Since the true purpose of financial woes is not, G-d forbid, to punish us but rather to deflate our inflated ego, this can be accomplished in one short moment: if we quickly extract the inner message hidden in the financial worries, thereby enabling us to transcend our egos, we no longer need the financial worries to rectify ourselves, and can henceforth enjoy nachat (pleasure and calm), both physically and spiritually.
Seeing Everything in its Pristine State
G-d tells Noah to take kosher non-kosher animals into the ark. But instead of referring to the non-kosher animals bluntly as “ritually impure,” G-d refers to them indirectly, as “those that are not ritually pure,” thereby adding eight seemingly superfluous letters to the Torah. This teaches us that we, too, should go out of our way to use only clean speech and euphemistic expressions. True, the expression “ritually impure” (tamei) appears numerous times in the Torah, but in these instances, the Torah is stating a law, and a law must be stated clearly and unequivocally. Besides, the direct term is not considered negative in such contexts, since the issue is the law and not the impurity. However, in a narrative—even when the narrative serves as the basis for a legal ruling—the euphemism is preferred.
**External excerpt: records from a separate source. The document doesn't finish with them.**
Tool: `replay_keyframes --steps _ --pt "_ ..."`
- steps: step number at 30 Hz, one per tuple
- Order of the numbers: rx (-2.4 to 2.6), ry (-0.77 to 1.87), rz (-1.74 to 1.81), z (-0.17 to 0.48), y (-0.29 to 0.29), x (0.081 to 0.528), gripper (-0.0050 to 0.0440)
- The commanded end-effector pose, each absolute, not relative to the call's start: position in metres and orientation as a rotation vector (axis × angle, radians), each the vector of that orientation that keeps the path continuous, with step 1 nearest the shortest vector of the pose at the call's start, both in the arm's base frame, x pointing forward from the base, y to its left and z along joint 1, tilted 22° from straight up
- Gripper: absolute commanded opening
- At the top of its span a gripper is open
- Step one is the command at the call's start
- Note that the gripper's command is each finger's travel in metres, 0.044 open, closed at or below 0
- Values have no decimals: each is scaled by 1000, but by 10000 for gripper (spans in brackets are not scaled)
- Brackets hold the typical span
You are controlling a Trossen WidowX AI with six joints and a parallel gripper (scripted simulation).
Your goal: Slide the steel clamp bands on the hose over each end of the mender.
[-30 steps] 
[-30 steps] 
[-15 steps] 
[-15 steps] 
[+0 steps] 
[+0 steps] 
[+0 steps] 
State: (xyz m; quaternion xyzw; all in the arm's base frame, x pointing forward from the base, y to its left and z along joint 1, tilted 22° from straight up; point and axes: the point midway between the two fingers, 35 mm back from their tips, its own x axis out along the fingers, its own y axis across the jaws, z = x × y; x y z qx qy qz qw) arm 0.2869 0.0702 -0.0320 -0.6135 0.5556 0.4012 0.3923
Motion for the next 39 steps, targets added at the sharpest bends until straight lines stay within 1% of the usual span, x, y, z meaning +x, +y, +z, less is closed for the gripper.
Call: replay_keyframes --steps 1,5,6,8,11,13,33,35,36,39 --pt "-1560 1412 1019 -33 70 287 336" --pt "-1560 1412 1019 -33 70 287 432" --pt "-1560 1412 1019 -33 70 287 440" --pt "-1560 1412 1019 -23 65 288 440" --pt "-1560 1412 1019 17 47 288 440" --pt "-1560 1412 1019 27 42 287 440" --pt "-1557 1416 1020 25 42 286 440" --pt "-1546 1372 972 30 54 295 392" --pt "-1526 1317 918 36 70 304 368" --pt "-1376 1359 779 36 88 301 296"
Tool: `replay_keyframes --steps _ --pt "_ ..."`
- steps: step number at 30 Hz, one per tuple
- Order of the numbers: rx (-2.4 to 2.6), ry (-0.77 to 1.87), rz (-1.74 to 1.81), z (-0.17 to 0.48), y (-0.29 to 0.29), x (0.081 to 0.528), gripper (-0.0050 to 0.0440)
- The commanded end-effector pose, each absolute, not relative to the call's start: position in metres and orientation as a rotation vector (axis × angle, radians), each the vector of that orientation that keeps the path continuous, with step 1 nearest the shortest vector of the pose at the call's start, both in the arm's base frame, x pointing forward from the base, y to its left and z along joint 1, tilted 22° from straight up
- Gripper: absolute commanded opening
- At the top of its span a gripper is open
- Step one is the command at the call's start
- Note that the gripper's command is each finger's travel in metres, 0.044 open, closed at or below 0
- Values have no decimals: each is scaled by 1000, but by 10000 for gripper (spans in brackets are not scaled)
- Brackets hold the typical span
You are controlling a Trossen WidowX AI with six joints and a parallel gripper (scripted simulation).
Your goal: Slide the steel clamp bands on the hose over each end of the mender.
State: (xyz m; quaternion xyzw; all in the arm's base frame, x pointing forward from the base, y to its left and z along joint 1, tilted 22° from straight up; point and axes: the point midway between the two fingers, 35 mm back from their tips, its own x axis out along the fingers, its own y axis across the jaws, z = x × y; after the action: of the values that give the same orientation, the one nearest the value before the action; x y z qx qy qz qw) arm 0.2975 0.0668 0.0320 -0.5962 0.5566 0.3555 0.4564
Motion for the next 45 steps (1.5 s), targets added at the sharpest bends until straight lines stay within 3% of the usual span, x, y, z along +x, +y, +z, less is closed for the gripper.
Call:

The Kabbalistic explanation of this is as follows: When G-d first had the thought to create the world, it immediately came into existence, but only spiritually. Afterwards, when G-d spoke the words of creation (“Let there be light,” etc.), the world came into physical existence. The state of the world as it exists spiritually in the realm of thought is called “rest” (menuchah). Noah’s ark also expressed the concept of rest, as alluded to in his name, Noah (Noach, related to menuchah, “rest”). Thus all the inhabitants of the ark existed on the plane of “thought,” which is why they lived peacefully together.
This is the reason that the ark’s non-kosher animals are not referred to as “impure.” When in the ark, each animal reverted to its spiritual root, where impurity cannot exist. For example, the terrestrial lion is a non-kosher animal, while its spiritual antecedent is one of the holy beasts of the Divine Chariot! This, then, is the deeper meaning of the instruction that one should seek to use a clean expression: one should try to see everything as it exists in its pristine state within its spiritual roots.